▶ **YOUR TASK**
Output every record word for word.

[Collected data]
────────────────────
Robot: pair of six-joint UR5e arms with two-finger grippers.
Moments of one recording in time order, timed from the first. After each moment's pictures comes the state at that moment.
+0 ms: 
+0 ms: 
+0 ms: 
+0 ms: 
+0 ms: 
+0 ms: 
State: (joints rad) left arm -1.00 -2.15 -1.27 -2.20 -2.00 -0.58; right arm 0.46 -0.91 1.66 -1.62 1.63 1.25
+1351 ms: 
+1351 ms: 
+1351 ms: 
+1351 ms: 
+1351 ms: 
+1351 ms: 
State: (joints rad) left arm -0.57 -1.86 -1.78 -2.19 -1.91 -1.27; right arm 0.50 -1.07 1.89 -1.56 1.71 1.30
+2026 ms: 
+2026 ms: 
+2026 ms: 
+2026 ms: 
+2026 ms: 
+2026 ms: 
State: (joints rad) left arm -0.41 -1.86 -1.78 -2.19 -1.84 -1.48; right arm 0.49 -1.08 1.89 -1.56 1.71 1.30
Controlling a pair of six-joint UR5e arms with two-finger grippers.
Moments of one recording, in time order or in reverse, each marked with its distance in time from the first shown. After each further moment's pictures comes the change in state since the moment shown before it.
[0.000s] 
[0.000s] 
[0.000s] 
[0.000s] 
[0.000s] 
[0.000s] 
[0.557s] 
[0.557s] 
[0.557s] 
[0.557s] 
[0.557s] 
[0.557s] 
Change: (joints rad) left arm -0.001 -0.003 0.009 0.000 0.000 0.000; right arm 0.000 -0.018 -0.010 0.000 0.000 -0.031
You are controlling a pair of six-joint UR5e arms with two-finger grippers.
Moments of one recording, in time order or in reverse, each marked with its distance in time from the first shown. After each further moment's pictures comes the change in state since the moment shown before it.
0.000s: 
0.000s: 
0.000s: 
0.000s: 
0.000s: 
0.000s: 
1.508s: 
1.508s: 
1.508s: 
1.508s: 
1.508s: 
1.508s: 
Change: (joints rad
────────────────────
▶ **TASK SOLUTION**
Robot: pair of six-joint UR5e arms with two-finger grippers.
Moments of one recording in time order, timed from the first. After each moment's pictures comes the state at that moment.
+0 ms: 
+0 ms: 
+0 ms: 
+0 ms: 
+0 ms: 
+0 ms: 
State: (joints rad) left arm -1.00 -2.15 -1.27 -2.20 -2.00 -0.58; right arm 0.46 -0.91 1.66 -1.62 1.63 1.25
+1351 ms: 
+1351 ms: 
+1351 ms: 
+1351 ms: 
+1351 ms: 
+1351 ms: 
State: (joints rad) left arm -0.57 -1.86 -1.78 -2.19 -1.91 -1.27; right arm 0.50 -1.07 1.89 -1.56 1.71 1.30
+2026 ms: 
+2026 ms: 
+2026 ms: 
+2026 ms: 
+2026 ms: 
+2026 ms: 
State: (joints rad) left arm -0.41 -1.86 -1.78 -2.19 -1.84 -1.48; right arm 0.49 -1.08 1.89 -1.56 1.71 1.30
Controlling a pair of six-joint UR5e arms with two-finger grippers.
Moments of one recording, in time order or in reverse, each marked with its distance in time from the first shown. After each further moment's pictures comes the change in state since the moment shown before it.
[0.000s] 
[0.000s] 
[0.000s] 
[0.000s] 
[0.000s] 
[0.000s] 
[0.557s] 
[0.557s] 
[0.557s] 
[0.557s] 
[0.557s] 
[0.557s] 
Change: (joints rad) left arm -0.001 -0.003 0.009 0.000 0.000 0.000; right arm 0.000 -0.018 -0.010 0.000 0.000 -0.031
You are controlling a pair of six-joint UR5e arms with two-finger grippers.
Moments of one recording, in time order or in reverse, each marked with its distance in time from the first shown. After each further moment's pictures comes the change in state since the moment shown before it.
0.000s: 
0.000s: 
0.000s: 
0.000s: 
0.000s: 
0.000s: 
1.508s: 
1.508s: 
1.508s: 
1.508s: 
1.508s: 
1.508s: 
Change: (joints rad

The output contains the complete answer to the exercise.